● **What you need to do**:
Copy out each line of the data below in which the string "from" appears.
══ Exercise data ══
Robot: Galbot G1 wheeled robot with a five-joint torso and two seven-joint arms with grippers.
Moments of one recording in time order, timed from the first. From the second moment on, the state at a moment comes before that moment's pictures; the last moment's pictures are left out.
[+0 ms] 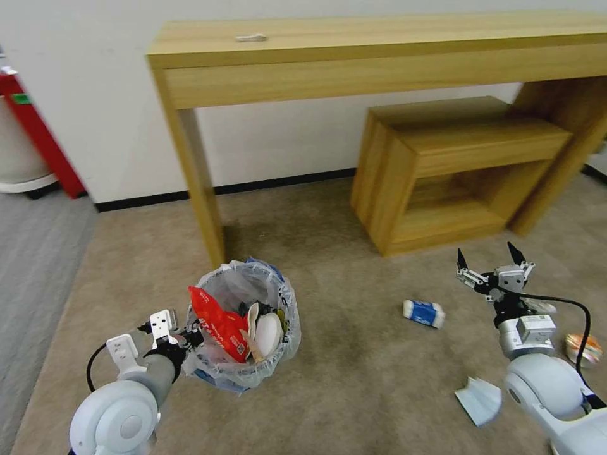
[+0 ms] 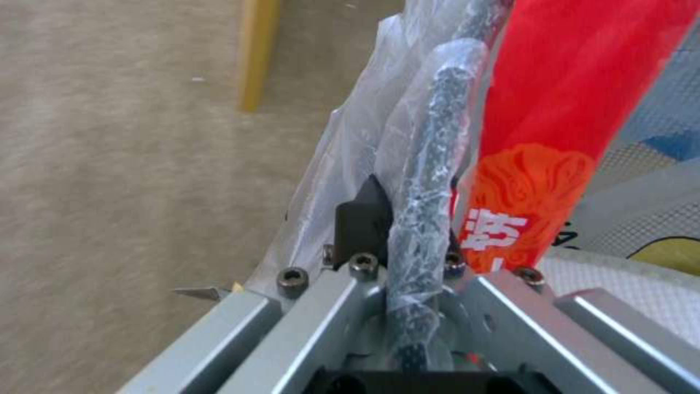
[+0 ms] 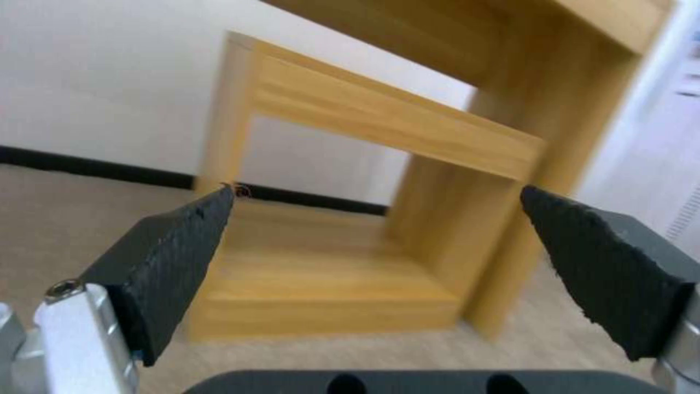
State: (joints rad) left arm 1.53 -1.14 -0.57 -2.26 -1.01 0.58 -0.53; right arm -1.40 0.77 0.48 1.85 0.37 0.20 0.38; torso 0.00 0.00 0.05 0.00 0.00
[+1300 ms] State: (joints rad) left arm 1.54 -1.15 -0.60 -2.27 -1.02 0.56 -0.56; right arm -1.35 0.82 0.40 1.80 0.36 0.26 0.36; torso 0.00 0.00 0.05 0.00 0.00
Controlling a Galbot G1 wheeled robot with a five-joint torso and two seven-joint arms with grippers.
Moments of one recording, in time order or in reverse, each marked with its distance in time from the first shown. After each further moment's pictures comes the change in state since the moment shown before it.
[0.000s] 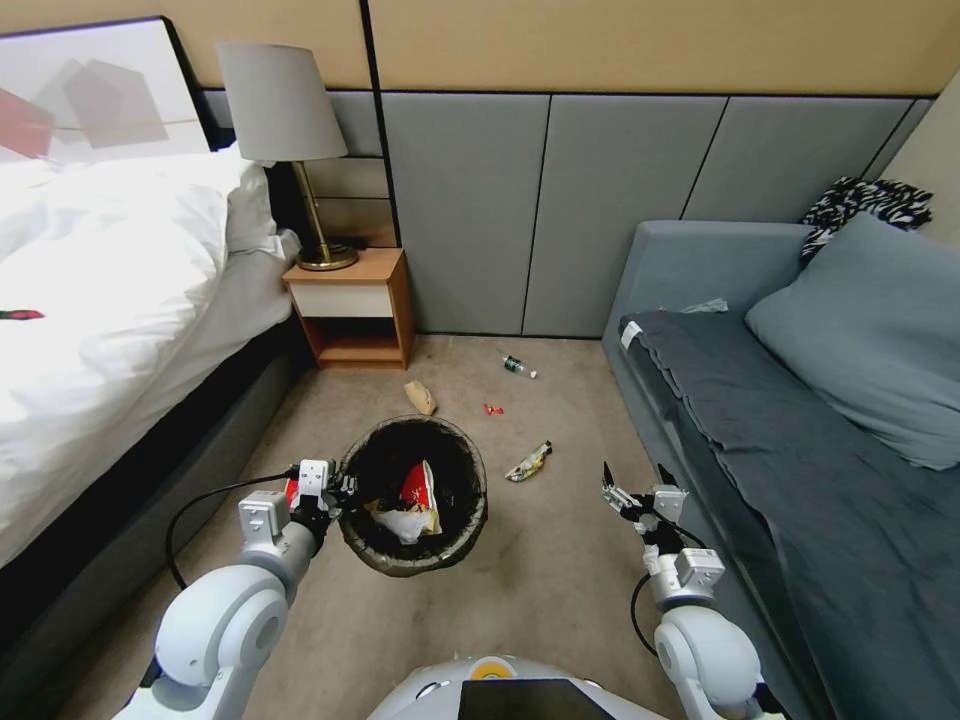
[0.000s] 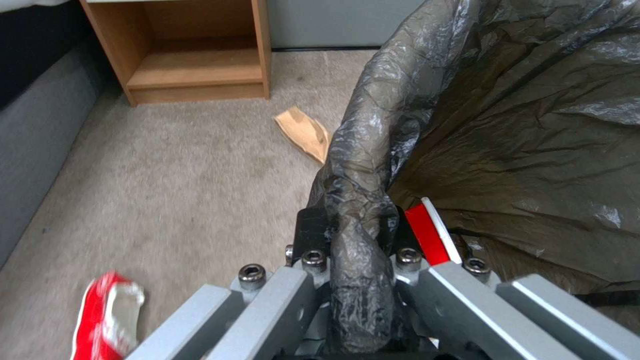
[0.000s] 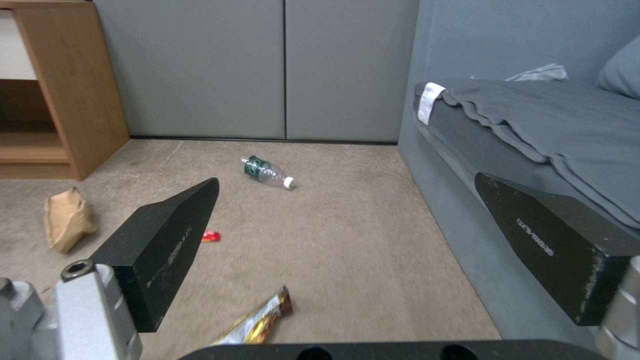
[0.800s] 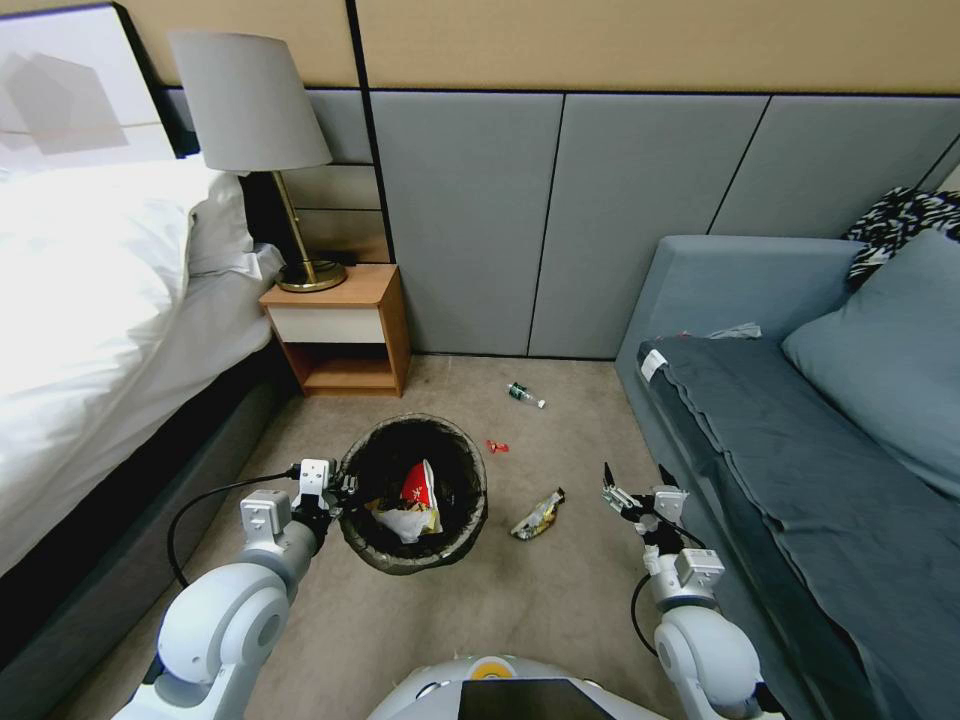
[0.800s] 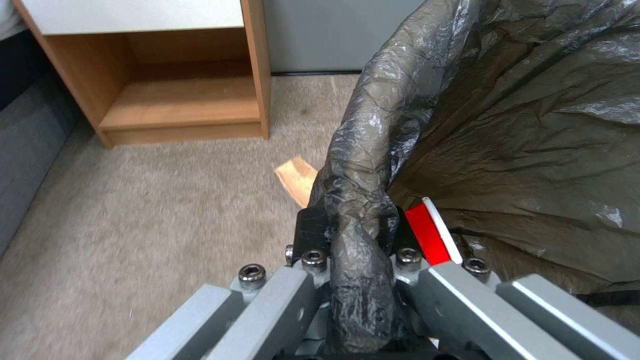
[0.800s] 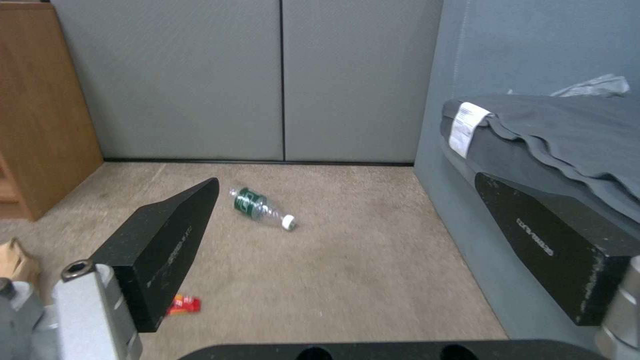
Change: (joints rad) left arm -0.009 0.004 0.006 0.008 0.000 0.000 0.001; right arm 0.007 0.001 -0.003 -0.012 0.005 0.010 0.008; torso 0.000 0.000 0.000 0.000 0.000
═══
● **Task solution**:
Moments of one recording in time order, timed from the first. From the second moment on, the state at a moment comes before that moment's pictures; the last moment's pictures are left out.
Moments of one recording, in time order or in reverse, each marked with its distance in time from the first shown. After each further moment's pictures comes the change in state since the moment shown before it.

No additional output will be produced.